Before backward pass: 
 None
After backward pass: 
 tensor([[ 0.0002,  0.0002,  0.0002,  ...,  0.0002,  0.0002,  0.0002],
        [-0.0001, -0.0001, -0.0001,  ..., -0.0001, -0.0001, -0.0001],
        [ 0.0022,  0.0022,  0.0022,  ...,  0.0022,  0.0022,  0.0022],
        ...,
        [ 0.0000,  0.0000,  0.0000,  ...,  0.0000,  0.0000,  0.0000],
        [ 0.0025,  0.0025,  0.0025,  ...,  0.0025,  0.0025,  0.0025],
        [ 0.0000,  0.0000,  0.0000,  ...,  0.0000,  0.0000,  0.0000]])
Shape of the data: 
 torch.Size([128, 784])


# Putting everything together to train the NN

This structure should look very similar to the last tutorial's structure. 

In [7]:
# initialize our optimizer
optimizer = optim.SGD(model.parameters(), lr=0.003, momentum=0.9)

# define start time
time0 = time()

# How many times do we want our neural network to learn on the same data?
# Be careful not to do it too many times, since otherwise the NN will learn the anomalies in our data
epochs = 15
for e in range(epochs):
    running_loss = 0
    for images, labels in trainloader:
        # Make the training data fit the same size as our given input size
        images = images.view(images.shape[0], -1)
    
        # train the neural network
        optimizer.zero_grad()
        
        output = model(images)
        loss = criterion(output, labels)
        
        #backward propagate like in the last cell
        loss.backward()
        
        #have pytorch adjust to improve from backwards propagation
        optimizer.step()
        
        # store "loss.item()" or loss percentage in "running_loss" variable for us to print
        running_loss += loss.item()
    else:
        print("Epoch {} - Training loss: {}".format(e, running_loss/len(trainloader)))
        
# print time it took to train
print("\nTraining Time (in minutes) =",(time()-time0)/60)
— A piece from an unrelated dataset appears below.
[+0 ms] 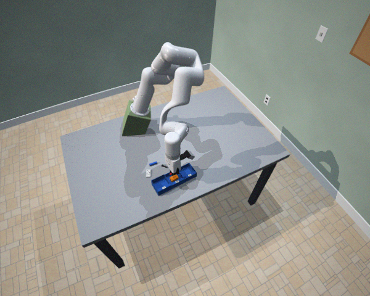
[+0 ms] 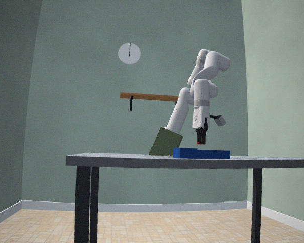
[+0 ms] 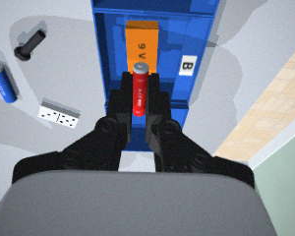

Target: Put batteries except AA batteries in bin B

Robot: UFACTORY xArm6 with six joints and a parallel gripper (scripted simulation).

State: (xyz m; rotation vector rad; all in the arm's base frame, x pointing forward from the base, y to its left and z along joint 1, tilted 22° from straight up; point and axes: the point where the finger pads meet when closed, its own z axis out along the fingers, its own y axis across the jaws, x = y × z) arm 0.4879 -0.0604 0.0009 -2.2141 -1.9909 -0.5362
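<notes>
Now: the bin 70 mm below my hand and 10 mm ahead of it. Round my hand: red battery (20 mm below); orange 9 V battery (70 mm below, 10 mm to the right); black bolt (110 mm behind, 80 mm below).
</notes>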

Epoch 0 - Training loss: 0.6196157126379674
Epoch 1 - Training loss: 0.2810084430743128
Epoch 2 - Training loss: 0.22019984526658998
Epoch 3 - Training loss: 0.17913566346266377
Epoch 4 - Training loss: 0.14946448202850596
Epoch 5 - Training loss: 0.1289271490771506
Epoch 6 - Training loss: 0.11250920073865954
Epoch 7 - Training loss: 0.0990299687806223
Epoch 8 - Training loss: 0.0878910678826066
Epoch 9 - Training loss: 0.08161229755667879
Epoch 10 - Training loss: 0.07441538415932611
Epoch 11 - Training loss: 0.06722809490300953
Epoch 12 - Training loss: 0.06210828351272917
Epoch 13 - Training loss: 0.056837323304416654
Epoch 14 - Training loss: 0.0531546590571254

Training Time (in minutes) = 1.910279428958893


# Activities:

- can you plot the training loss for each epoch? (remember to plot axes/title and save all images!)
- can you plot how long it takes to train each epoch? (remember to plot axes/title and save all images!)
- what happens if you don't do the backwards pass?
- try adding another hidden layer to your NN initialization. How do you do this?